L’AQUILA – Le sofisticate tecniche del reparto di investigazioni scientifiche (Ris) di Roma illustrate dal tenente colonnello dei carabinieri della capitale Luigi Ripani, nel seminario che si è svolto questa mattina nell’aula magna del polo universitario di Coppito alla presenza del rettore uscente Ferdinando Di Orio.

Nel convegno dal tema “La chimica nelle indagini forensi”, che ha coinvolto studenti e professori delle scuole superiori abruzzesi, il comandante dei Ris ha illustrato le attività dei laboratori chimici, biologici e balistici del suo reparto, nella lotta al crimine.

Un mestiere portato alla ribalta dai serial televisivi di successo come Csi e Ris che, però, “non rispecchiano completamente la realtà del nostro lavoro”, ha specificato il comandante.

È in reltà un lavoro delicato e certosino che richiede tempi lunghi e un bagaglio di conoscenze fondamentali che spaziano dalla chimica alla biologia, dalla fisica alla balistica.

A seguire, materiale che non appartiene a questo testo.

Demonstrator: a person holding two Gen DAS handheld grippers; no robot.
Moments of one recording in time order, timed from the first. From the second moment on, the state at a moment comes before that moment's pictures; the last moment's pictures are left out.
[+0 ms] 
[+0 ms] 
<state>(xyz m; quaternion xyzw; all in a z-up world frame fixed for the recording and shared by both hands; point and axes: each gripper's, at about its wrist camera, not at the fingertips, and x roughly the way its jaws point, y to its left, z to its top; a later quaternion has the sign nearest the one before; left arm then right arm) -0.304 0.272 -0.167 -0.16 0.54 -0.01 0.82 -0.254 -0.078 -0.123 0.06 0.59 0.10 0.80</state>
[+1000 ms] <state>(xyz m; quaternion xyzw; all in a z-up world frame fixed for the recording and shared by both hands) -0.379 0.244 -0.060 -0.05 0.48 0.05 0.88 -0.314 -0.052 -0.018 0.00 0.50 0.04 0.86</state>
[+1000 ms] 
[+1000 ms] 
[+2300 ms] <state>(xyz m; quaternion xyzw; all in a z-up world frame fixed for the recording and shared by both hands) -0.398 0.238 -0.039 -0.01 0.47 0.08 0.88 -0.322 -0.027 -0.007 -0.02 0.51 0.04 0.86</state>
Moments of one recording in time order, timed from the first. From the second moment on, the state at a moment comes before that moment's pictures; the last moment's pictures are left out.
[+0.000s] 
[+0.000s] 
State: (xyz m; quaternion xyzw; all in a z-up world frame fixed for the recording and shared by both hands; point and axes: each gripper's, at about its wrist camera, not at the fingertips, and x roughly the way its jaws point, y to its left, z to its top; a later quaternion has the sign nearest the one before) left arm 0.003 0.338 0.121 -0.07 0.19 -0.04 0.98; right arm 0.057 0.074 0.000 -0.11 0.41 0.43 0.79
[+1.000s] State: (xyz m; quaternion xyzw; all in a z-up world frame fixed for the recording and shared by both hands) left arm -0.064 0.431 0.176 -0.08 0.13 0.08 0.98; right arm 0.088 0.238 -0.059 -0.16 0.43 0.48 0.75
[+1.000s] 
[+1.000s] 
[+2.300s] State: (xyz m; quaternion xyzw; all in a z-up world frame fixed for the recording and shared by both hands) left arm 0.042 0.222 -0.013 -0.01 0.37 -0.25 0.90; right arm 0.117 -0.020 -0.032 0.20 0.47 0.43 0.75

“Questi serial hanno avuto un duplice effetto – ha detto Ripani – Uno positivo, che è stato quello di portare all’attenzione generale la nostra attività e la potenzialità delle forze dell’ordine nella lotta al crimine; e uno negativo, il cosidetto ‘effetto Csi’, che ha dato l’ errata percezione che un investigatore sia in grado di fare tutto da solo: dal ricevere la telefonata all’arrestare l’assassino. Esistono, infatti, figure professionali ben distinte e separate e le indagini molto spesso sono più complesse e articolate che nei telefilm”.

Sensibilizzare i giovani a un mestiere affascinante e stimolante, questo l’obiettivo del seminario di stamattina che ha visto una folta partecipazione di studenti e un’aula magna gremita.

“Non è la prima volta che parlo ai giovani, lo faccio sempre con molto piacere”, ha affermato il comandante che ha messo la sua esperienza e il suo sapere a servizio dei giovani abruzzesi, desiderosi di conoscere le particolarità di un mestiere così affascinante.

“È fondamentale per questi studenti impegnarsi in qualcosa, perché solo con la dedizione e l’impegno si possono ottenere i risultati, soprattutto in questo ambiente lavorativo dalle competenze così tecniche – ha concluso – È un mestiere bellissimo e pieno di soddisfazioni, anche se difficile e duro, perché tratta un problema olto delicato che è quello della giustizia”.